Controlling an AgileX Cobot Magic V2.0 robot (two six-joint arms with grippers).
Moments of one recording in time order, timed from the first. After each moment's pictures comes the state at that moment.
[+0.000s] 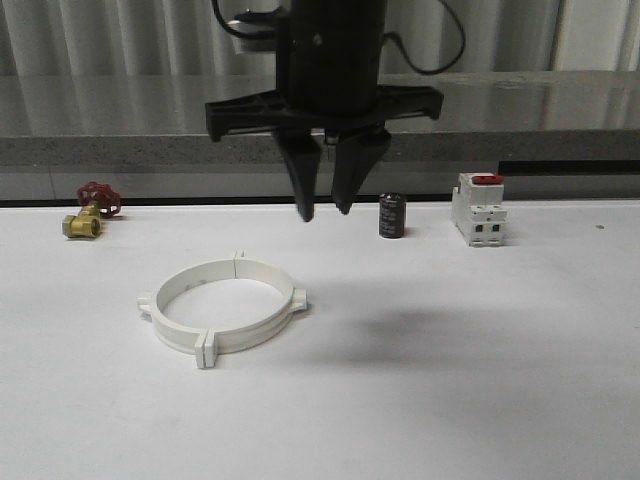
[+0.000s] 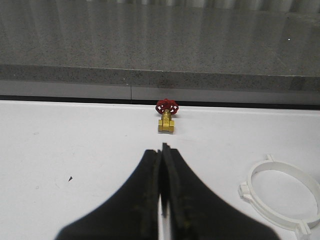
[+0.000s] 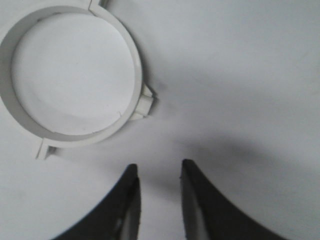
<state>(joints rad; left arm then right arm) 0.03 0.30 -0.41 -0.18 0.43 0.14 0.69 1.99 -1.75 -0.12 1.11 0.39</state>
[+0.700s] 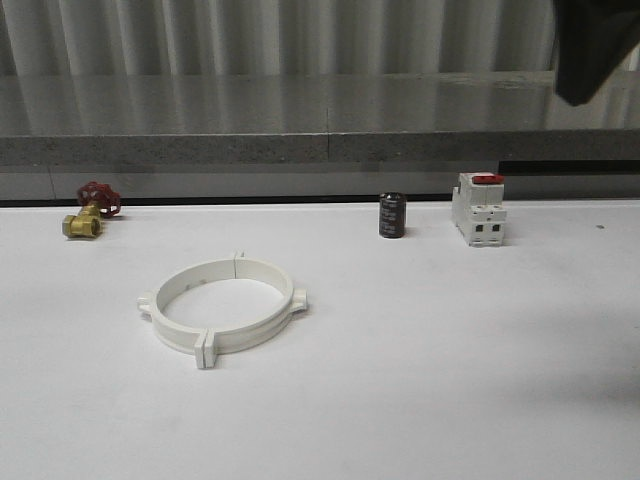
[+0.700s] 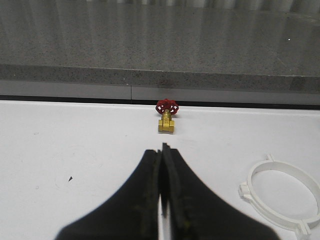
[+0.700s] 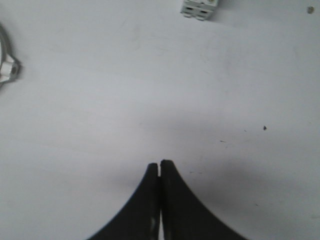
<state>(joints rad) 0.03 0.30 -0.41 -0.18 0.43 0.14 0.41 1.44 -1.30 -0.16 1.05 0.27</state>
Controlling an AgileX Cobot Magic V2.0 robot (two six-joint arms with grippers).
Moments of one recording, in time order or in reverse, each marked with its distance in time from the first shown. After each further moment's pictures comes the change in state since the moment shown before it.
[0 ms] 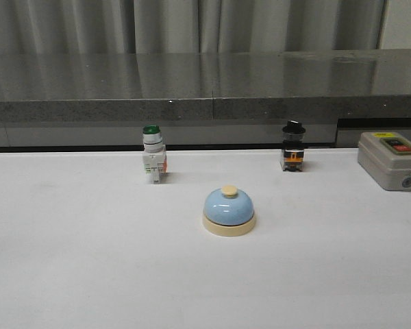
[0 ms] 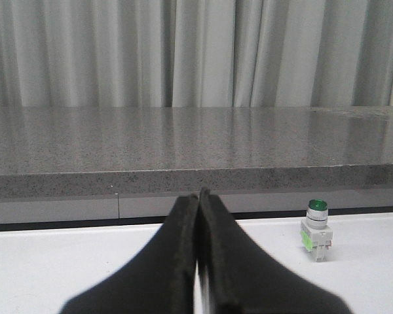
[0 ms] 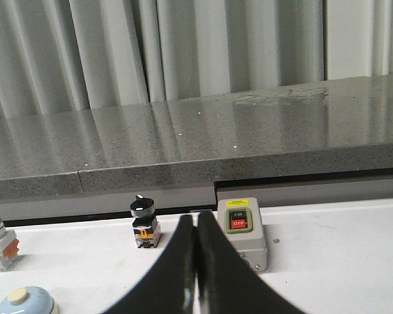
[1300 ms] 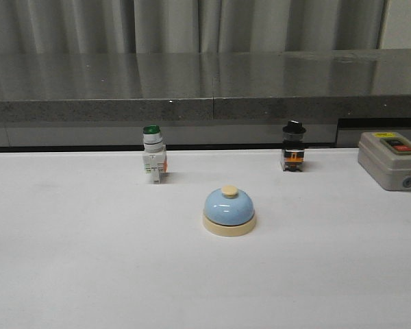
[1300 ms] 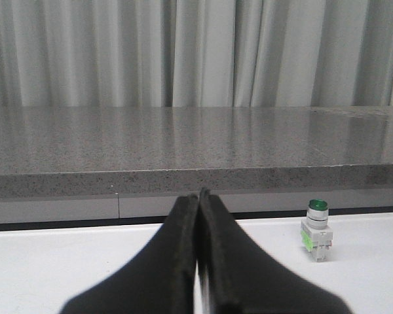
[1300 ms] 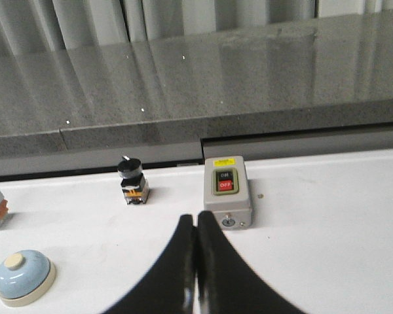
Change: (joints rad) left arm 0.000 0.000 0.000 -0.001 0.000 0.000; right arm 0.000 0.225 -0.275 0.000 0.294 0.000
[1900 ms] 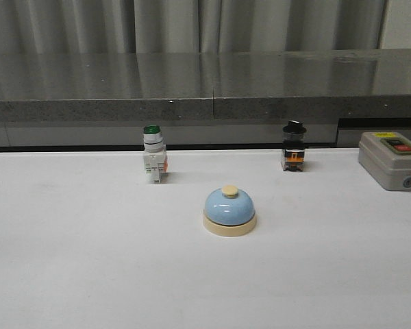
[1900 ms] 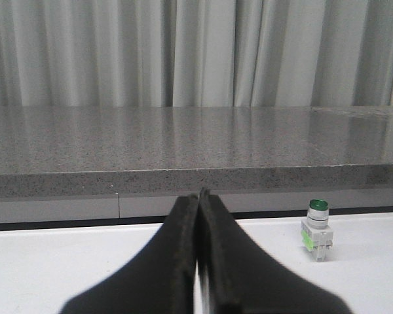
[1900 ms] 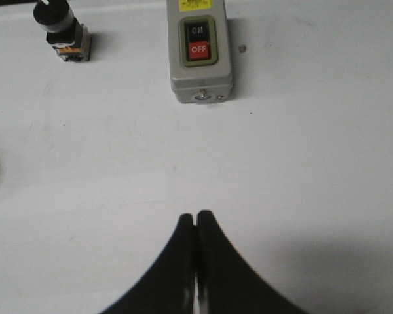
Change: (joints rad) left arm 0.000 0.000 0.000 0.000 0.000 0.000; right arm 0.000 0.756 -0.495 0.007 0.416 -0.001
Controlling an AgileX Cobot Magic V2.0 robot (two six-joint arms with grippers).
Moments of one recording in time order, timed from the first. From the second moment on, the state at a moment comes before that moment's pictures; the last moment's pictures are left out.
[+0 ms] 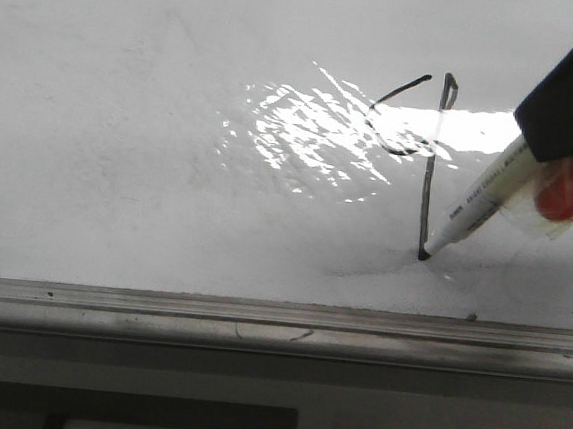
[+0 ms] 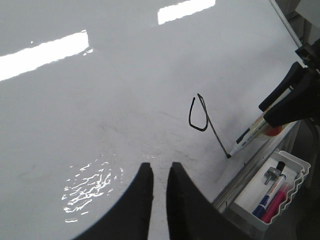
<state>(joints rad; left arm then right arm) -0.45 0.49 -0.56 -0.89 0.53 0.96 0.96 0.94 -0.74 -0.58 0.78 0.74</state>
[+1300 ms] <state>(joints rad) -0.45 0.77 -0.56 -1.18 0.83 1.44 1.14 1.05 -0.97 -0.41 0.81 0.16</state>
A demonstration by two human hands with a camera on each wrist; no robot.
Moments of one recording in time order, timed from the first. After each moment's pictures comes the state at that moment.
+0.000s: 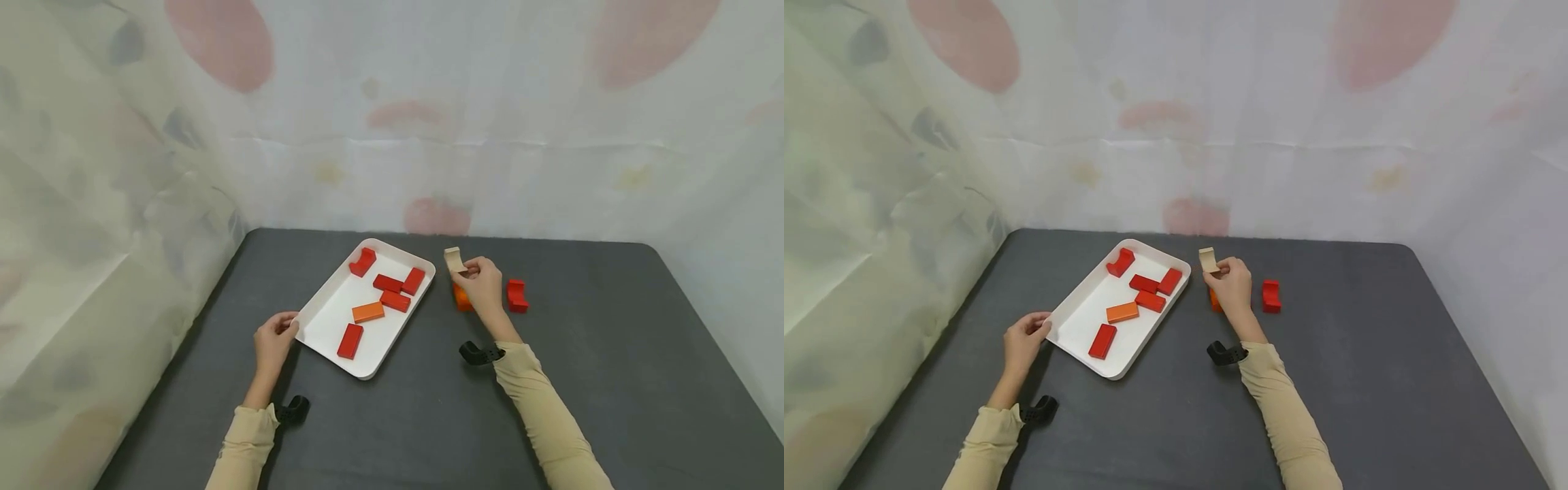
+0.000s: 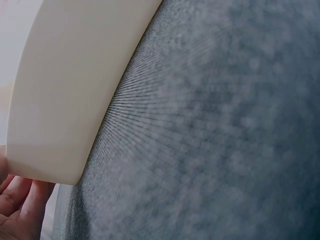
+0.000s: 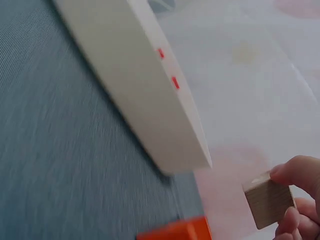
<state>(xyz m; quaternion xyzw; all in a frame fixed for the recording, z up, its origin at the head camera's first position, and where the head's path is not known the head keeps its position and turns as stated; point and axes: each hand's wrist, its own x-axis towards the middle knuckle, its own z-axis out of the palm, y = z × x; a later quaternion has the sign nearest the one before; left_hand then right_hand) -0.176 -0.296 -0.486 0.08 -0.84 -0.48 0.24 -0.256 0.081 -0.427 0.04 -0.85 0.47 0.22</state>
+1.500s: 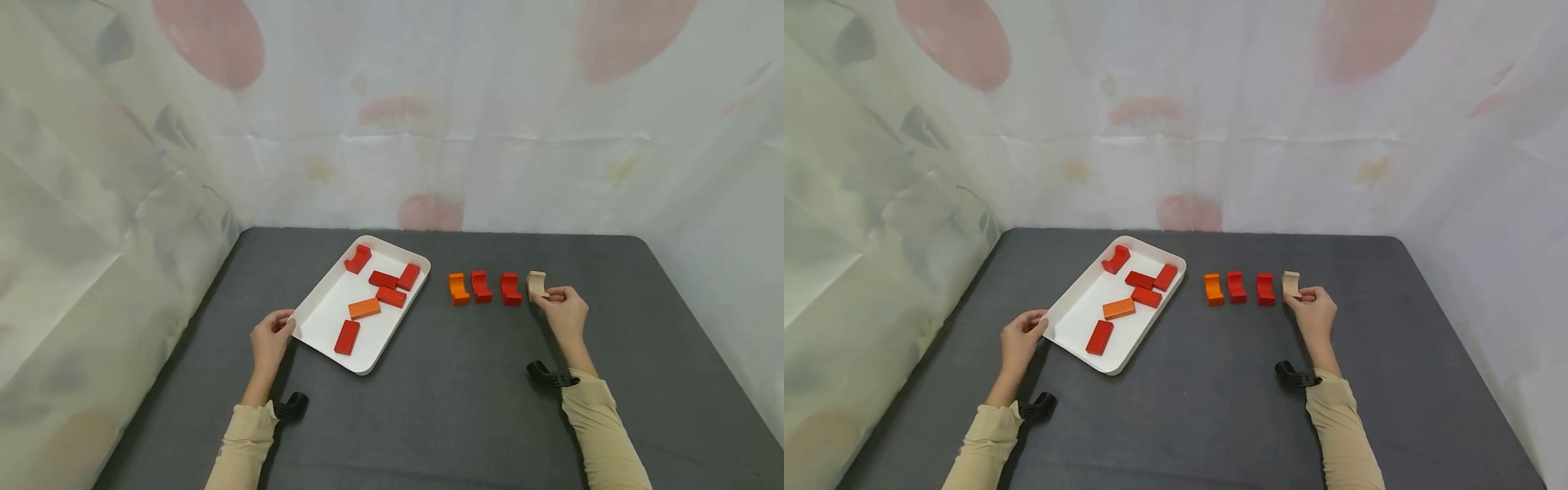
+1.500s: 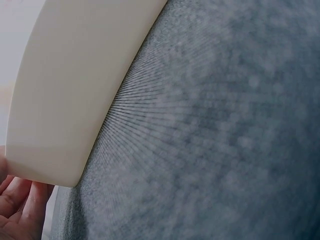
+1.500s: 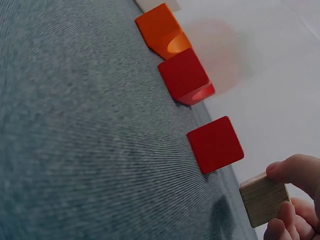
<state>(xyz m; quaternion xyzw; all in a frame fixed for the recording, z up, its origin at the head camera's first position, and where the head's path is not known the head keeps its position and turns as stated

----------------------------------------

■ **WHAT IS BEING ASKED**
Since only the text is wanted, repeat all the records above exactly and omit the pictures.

■ **TASK ANSWER**
Controlling an AgileX Cobot Magic V2.0 robot (two six-joint arms with grippers).
Moments of one recording in time order, timed from the first. After each moment's pictures comes the state at that moment.
[+0.000s] 
[+0.000s] 
[+0.000s] 
<state>(joints rad; left arm then right arm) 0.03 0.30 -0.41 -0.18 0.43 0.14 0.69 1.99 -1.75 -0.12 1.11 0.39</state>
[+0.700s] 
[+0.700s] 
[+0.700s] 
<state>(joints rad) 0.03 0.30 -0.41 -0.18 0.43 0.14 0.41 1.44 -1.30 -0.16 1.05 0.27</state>
Controlling an AgileX Cobot Magic V2.0 robot (two six-joint arms with grippers).
Moments of one recording, in time order or in reverse, each marked with its distance in time from the first shown. After each further moment's pictures comes the change in state since the moment shown before it.
[0 ms] 
[0 ms] 
[0 ms] 
[1300 ms] 
[1300 ms] 
[1300 ms] 
Change: (joints rad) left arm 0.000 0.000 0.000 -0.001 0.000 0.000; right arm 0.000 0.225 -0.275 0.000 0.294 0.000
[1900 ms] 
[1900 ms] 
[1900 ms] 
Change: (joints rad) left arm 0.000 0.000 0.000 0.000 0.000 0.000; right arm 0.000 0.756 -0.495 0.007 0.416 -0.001
Controlling an AgileX Cobot Magic V2.0 robot (two six-joint arms with grippers).
Moments of one recording in time order, timed from the first. From the second moment on, the state at a moment comes before that moment's pictures; the last moment's pictures are left out.
[+0 ms] 
[+0 ms] 
<state>(joints rad; left arm then right arm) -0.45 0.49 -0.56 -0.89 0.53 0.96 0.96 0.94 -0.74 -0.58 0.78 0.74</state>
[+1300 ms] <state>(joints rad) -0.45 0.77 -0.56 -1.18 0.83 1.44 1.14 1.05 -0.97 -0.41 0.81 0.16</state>
A demonstration by two human hands with a camera on each wrist; no robot.
Moments of one recording in time order, timed from the first. After each moment's pictures comes the state at that moment.
+0.000s: 
+0.000s: 
+0.000s: 
<state>(xyz m; quaternion xyzw; all in a frame fixed for the recording, z up, its origin at the head camera's first position, and where the head's path is not known the head keeps its position and turns as stated; point and axes: each hand's wrist, its own x-axis towards the middle knuckle, its own z-axis out of the palm, y = z × x; a later quaternion has the sign nearest the one before; left_hand then right_hand) -0.176 -0.296 -0.486 0.08 -0.84 -0.48 0.24 -0.256 0.081 -0.427 0.04 -0.85 0.47 0.22</state>
+1.500s: 
+1.500s: 
+1.500s: 
<state>(xyz m; quaternion xyzw; all in a frame fixed for the recording, z up, its origin at the head camera's first position, and where the head's path is not known the head keeps its position and turns as stated

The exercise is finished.